Although the formula (12.1.1) looks natural, it is not the best way to find the approximate value of \(f'(x)\text{.}\) The following symmetric difference formula works better:

\begin{equation} f'(x) \approx \frac{f(x+h)-f(x-h)}{2h}\label{eq-diff-f1-symm}\tag{12.3.1} \end{equation}

The following computation explains why.

Find the order of error of the formula (12.3.1).

Solution
  • With \(f(x) = x^0\) we get \(f'(x) = 0\) and \(\frac{f(x+h)-f(x-h)}{2h}=0\text{,}\) so the error term is zero for this function.
  • With \(f(x) = x^1\) we get \(f'(x) = 1\) and \(\frac{f(x+h)-f(x-h)}{2h}=\frac{2h}{2h}=1\text{,}\) so the error term is zero for this function.
  • With \(f(x) = x^2\) we get \(f'(x) = 2x\) and \(\frac{f(x+h)-f(x-h)}{2h}=\frac{4xh}{2h}=2x\text{,}\) so the error term is zero for this function.
  • With \(f(x) = x^3\) we get \(f'(x) = 3x^2\) and \(\frac{f(x+h)-f(x-h)}{2h}=\frac{6x^2h +2h^3}{2h}=3x^2 + h^2\text{,}\) so the error term for this function is \(h^2\text{.}\)

In conclusion, the formula has order of error equal to 2.

Here is a quick computation in Matlab console which compares the performance of both formulas on the function \(f(x) = e^x\) at \(x = 0\) with \(h = 0.1\text{.}\) The error of symmetric difference formula is about 30 times smaller in this example, despite the same value of \(h\) and the same amount of computations involved.

>> x = 0; h = 0.1;
>> (exp(x+h)-exp(x))/h
ans = 1.0517
>> (exp(x+h)-exp(x-h))/(2*h)
ans = 1.0017

The second order derivative also has a convenient symmetric formula:

\begin{equation} f''(x)\approx \frac{f(x+h)-2f(x)+f(x-h)}{h^2}\label{eq-diff-f2}\tag{12.3.2} \end{equation}

One can derive many other formulas for derivative of any order \(k\text{,}\) starting with Taylor series for \(f\text{:}\)

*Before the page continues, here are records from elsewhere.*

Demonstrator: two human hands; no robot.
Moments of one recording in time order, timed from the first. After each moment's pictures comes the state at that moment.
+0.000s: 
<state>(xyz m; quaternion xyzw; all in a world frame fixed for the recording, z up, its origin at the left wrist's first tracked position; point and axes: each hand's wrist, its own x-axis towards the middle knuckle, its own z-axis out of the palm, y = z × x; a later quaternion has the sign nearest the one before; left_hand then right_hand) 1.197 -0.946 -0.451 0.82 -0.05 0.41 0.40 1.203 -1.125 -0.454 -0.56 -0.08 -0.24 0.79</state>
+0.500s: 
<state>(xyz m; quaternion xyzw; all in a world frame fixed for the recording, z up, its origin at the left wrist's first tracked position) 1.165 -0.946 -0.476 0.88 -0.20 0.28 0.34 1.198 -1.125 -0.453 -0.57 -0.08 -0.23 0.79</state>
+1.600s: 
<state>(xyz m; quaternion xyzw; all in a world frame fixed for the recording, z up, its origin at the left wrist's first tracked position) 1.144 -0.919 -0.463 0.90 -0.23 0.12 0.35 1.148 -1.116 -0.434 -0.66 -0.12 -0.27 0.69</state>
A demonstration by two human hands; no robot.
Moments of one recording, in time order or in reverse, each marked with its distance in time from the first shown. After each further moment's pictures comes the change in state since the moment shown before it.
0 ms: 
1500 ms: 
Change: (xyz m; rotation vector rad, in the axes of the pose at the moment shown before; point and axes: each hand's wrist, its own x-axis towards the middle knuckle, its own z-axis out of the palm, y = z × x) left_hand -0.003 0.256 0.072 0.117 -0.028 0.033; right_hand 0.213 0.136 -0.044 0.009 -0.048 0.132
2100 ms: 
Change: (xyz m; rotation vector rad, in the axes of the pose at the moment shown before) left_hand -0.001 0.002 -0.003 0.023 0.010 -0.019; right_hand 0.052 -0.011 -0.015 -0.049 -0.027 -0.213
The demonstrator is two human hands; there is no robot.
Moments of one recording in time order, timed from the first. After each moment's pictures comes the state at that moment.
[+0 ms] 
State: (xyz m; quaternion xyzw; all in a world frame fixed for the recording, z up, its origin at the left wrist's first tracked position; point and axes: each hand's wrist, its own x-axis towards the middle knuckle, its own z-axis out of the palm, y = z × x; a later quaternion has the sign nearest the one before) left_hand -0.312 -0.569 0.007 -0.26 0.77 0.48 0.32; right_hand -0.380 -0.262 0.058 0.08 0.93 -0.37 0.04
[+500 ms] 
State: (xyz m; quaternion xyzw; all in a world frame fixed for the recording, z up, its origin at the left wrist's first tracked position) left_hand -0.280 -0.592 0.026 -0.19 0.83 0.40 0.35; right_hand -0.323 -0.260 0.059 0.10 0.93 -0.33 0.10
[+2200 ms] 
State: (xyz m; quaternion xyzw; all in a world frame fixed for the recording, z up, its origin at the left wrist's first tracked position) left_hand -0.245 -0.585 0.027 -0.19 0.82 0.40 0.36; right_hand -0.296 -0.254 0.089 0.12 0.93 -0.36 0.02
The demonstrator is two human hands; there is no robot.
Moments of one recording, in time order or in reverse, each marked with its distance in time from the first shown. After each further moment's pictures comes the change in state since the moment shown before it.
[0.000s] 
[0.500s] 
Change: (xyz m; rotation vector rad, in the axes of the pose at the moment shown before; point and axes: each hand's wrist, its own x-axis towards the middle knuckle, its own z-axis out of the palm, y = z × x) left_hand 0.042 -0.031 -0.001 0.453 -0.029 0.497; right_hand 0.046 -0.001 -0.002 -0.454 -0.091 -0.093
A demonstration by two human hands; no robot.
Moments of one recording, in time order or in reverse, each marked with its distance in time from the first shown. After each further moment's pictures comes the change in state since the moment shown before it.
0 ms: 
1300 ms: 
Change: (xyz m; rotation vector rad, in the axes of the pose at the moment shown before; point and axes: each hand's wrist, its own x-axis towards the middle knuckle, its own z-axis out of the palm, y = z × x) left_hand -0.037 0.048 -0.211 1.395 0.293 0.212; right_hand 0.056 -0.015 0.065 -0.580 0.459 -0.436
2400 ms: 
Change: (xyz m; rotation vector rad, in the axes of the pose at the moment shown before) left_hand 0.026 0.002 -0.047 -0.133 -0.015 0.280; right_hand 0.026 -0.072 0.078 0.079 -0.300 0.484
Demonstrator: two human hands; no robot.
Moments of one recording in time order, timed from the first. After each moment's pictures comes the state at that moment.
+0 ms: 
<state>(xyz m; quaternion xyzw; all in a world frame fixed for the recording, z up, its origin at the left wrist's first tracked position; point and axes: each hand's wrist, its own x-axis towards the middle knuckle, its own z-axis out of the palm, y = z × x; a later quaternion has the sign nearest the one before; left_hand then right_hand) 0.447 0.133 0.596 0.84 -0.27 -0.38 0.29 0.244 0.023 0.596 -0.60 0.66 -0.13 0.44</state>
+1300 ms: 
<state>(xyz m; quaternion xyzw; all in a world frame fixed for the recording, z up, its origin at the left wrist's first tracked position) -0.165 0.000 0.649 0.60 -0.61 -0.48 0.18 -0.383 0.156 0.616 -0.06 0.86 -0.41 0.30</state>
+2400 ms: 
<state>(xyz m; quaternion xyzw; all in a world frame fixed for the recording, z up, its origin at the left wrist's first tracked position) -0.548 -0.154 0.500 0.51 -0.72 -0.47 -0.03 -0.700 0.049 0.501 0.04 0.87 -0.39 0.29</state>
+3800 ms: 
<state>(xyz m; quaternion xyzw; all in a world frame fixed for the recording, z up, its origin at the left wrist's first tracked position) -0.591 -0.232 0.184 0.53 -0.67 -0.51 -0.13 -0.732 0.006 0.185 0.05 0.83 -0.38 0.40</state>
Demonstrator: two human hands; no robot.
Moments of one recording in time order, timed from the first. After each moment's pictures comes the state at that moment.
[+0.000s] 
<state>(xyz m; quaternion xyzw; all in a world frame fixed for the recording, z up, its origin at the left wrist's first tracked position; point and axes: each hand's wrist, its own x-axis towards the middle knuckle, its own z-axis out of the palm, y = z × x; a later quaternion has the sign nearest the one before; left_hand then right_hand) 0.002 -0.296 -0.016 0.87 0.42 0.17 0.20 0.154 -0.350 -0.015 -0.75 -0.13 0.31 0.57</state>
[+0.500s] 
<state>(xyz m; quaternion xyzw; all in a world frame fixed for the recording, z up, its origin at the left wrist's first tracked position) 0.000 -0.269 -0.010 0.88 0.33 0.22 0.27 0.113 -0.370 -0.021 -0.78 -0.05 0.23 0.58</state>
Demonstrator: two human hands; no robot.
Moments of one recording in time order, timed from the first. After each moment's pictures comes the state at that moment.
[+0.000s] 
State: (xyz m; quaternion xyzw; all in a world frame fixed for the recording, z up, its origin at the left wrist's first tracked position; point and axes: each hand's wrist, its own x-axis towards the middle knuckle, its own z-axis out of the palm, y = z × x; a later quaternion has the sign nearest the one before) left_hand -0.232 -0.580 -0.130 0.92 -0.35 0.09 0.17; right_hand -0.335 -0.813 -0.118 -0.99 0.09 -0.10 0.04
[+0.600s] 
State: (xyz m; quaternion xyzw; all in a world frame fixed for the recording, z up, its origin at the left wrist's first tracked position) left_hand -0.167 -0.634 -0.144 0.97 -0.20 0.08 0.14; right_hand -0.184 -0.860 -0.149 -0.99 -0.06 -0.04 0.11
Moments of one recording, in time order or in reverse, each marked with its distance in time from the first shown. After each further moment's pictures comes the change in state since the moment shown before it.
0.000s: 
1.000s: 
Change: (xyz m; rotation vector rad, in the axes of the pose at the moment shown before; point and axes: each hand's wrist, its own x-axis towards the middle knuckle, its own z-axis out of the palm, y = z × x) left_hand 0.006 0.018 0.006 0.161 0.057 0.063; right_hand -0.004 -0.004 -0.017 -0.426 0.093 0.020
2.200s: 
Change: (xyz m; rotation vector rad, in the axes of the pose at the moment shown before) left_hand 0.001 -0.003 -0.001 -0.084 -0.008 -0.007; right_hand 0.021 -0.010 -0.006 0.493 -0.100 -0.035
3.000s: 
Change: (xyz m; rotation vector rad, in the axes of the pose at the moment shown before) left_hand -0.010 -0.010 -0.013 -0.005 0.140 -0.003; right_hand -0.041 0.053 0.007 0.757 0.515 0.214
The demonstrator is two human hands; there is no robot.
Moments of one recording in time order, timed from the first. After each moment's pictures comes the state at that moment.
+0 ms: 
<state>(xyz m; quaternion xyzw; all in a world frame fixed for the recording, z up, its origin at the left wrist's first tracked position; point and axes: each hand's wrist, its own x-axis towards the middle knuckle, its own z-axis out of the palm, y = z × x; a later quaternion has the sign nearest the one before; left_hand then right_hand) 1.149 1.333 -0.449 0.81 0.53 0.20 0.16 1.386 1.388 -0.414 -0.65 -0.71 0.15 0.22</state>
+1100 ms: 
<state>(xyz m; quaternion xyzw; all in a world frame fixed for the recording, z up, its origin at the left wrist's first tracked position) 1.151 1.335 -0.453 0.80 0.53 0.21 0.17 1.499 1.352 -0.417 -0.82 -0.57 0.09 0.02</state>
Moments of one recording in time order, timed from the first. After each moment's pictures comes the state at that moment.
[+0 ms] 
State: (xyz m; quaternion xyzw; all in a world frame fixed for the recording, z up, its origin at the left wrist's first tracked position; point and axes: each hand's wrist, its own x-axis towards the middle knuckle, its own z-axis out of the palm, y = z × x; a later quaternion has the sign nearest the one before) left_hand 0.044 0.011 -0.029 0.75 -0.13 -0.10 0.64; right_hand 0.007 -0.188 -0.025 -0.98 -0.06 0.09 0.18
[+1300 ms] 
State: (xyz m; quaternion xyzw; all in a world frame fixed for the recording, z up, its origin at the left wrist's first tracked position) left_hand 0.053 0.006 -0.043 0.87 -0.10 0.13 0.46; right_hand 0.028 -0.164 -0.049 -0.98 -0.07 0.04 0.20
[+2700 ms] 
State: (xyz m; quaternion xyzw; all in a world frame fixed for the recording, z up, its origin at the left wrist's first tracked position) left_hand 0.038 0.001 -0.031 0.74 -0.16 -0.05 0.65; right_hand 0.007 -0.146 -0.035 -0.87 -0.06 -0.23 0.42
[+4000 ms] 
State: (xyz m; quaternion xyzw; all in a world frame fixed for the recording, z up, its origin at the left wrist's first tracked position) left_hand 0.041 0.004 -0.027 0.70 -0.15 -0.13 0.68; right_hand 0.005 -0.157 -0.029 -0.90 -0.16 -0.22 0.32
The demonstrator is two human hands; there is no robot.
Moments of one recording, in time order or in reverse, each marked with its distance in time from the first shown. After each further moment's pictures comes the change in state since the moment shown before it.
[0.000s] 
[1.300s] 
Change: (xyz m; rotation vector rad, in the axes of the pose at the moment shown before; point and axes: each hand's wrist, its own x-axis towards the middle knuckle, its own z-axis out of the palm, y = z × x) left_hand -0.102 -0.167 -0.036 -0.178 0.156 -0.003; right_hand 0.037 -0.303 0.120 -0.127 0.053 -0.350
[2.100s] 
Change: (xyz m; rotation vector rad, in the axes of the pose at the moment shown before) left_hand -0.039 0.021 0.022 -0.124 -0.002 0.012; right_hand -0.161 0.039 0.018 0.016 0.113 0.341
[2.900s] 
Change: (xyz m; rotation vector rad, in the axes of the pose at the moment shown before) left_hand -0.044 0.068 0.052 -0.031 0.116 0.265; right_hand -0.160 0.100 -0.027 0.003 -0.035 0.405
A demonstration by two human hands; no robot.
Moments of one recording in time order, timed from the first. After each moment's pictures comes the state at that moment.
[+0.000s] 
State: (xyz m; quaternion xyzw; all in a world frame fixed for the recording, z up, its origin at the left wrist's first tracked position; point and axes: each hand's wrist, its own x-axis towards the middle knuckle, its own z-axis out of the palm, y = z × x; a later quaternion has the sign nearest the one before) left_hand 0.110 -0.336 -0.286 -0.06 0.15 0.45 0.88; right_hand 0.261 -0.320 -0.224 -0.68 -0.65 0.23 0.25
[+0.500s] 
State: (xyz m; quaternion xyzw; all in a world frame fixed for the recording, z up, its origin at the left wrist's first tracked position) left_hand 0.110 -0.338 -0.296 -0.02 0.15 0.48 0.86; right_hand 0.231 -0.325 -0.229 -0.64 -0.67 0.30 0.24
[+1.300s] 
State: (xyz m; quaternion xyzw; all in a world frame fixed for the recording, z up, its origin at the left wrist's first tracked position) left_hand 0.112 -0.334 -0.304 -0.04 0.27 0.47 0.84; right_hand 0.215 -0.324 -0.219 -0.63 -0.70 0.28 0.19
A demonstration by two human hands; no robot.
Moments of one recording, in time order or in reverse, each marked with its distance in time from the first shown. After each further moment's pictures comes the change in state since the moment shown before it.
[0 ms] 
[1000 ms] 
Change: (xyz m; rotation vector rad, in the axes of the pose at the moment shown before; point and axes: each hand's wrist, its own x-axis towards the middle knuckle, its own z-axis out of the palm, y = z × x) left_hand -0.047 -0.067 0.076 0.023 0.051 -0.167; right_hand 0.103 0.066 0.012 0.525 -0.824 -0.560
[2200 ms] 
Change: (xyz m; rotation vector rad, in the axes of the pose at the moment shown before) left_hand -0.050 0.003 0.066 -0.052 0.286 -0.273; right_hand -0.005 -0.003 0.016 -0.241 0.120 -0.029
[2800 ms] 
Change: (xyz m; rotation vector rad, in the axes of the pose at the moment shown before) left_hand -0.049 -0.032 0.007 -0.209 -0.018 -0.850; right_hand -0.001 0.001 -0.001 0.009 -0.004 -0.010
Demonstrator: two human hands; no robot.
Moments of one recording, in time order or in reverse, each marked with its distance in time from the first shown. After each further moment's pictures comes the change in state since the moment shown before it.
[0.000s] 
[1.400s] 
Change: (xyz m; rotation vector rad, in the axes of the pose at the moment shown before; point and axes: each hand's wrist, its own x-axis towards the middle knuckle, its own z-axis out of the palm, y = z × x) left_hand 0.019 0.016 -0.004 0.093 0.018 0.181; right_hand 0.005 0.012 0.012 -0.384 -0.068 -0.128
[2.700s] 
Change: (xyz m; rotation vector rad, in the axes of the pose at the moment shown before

\begin{equation} f(x + \delta) = f(x) + f'(x)\delta + \frac{f''(x)}{2} \delta^2 + \frac{f'''(x)}{6} \delta^3 + \cdots\label{eq-taylor-expansion}\tag{12.3.3} \end{equation}

One can use (12.3.3) with values like \(\delta=h\text{,}\) \(\delta=-h\text{,}\) \(\delta=0\text{,}\) or maybe \(\delta=2h\text{,}\) and so on; and then take a linear combination of these expressions so that the derivatives of orders less than \(k\) cancel out, while the derivative of order \(k\) remains. The order of error of this formula will depends on what derivative of order greater than \(k\) remain in the linear combination. To have order of error \(n\text{,}\) one needs to make sure that the derivatives of orders between \(k\) and \(k+n\) also cancel out.